Industry Insights
Industry Insights
SCOPE News
Friddy Hoegener
03 January 2019
How to properly manage staff is one of the great questions that face all executives, team leaders, and entrepreneurs who have a plan for expansion in the near future. Simply put, most companies cannot ultimately survive as solo operations, and so must ultimately sink or swim based on the ethics, conscientiousness, enthusiasm, and teamwork of their staff.
Of course, any good management strategy requires more than a touch of nuance. You could scare your staff into line and belittle them when they cross you, but then you’ll be setting yourself up for a major backlash sooner or later. Work will be done badly and grudgingly, people will take chances to ruin your day on purpose, and the second another employment opportunity presents itself, everyone will walk.
What you really want to do is to encourage your staff to do their best work of their own accord, rather than having to coerce them to make it happen.
Since that is an altogether better way of doing things, here are some tips.
Generally speaking, most employees will be grateful to employers who treat them as people with career aspects and ambitions of their own, and who take the requisite steps to nurture them professionally.
By offering your staff training opportunities and qualifications freely, you help to invest in their future in a positive way. You also show that you have a degree of trust in them — that you believe in making them more employable to competitors, without fearing they’re going to flee at the first opportunity.
Last but not least, these training opportunities and qualifications may significantly boost their on-the-job performance in your own company.
Putting all your staff through a first aid course, or sponsoring your senior people to do an online MBA in finance can both encourage them to do their best work.

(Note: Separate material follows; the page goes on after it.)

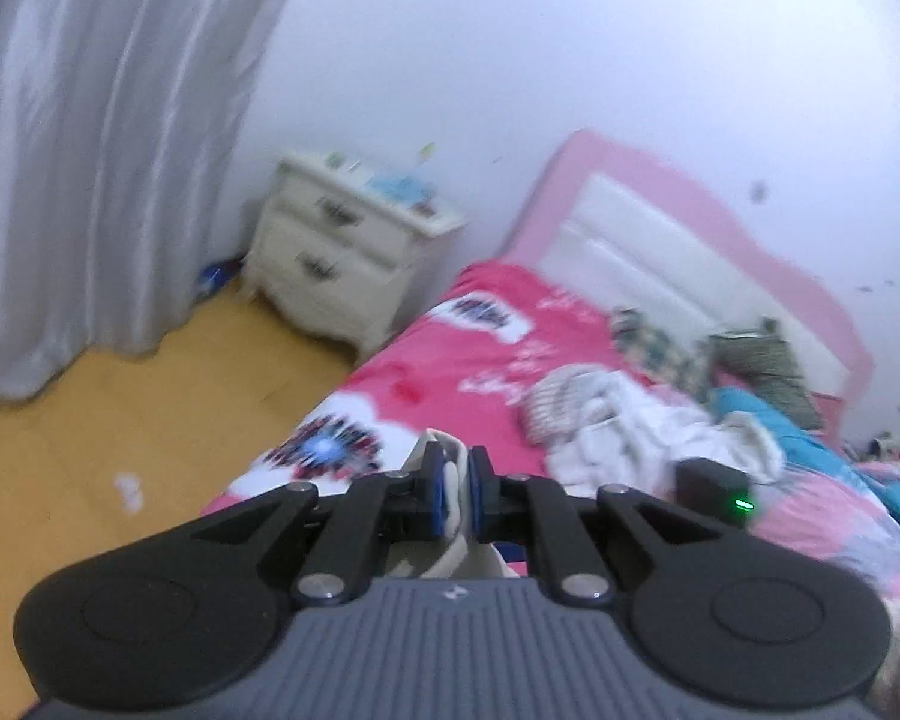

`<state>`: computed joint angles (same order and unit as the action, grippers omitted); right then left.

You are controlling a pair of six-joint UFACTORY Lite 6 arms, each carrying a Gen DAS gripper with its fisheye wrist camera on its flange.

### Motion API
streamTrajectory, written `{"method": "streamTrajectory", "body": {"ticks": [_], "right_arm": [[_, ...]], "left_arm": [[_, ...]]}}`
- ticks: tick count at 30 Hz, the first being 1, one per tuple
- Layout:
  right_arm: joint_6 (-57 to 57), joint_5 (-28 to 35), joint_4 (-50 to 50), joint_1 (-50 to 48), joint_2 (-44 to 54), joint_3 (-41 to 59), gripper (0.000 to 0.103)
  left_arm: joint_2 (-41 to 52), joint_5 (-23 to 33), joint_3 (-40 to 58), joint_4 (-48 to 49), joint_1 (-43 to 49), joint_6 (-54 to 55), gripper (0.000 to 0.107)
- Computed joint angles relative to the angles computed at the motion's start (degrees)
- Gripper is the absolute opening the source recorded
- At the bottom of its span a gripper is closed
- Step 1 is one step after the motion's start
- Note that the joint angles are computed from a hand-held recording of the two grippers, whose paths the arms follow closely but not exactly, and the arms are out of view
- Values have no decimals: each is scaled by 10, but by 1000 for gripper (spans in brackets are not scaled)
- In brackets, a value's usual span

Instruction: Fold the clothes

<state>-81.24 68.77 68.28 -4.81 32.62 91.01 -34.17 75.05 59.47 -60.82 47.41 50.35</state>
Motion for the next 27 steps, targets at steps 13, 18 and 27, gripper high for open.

Back in the day, Google famously innovated a policy of requiring their employees to spend 20% of their working time, working autonomously on personal projects that they believed would benefit the company.
This policy, or something like it, has since been adopted by other groups and has spread fairly widely, and for good reason.
People are consistently driven to work harder and with more enthusiasm when they have a degree of autonomy over their work, and when they feel like they’re making a real, positive impact. By incentivising and facilitating autonomous creativity among your employees, you significantly increase the odds that they will do better work.
Often, staff may be rendered disheartened or unproductive due to the kinds of mishaps and administrative errors that could be totally avoided with a bit of careful thought.
It is common, for example, for team members who are working on the same project together but who have poor channels of communication, to end up stepping on each others’ toes and re-writing each other’s work.
As much as possible, use tools and put structures in place to reduce the resistance to desirable behaviours and increase resistance to undesirable ones. Website blockers, for example, can prevent your employees from wasting time on social media, while team project management tools can ensure a more harmonious working environment.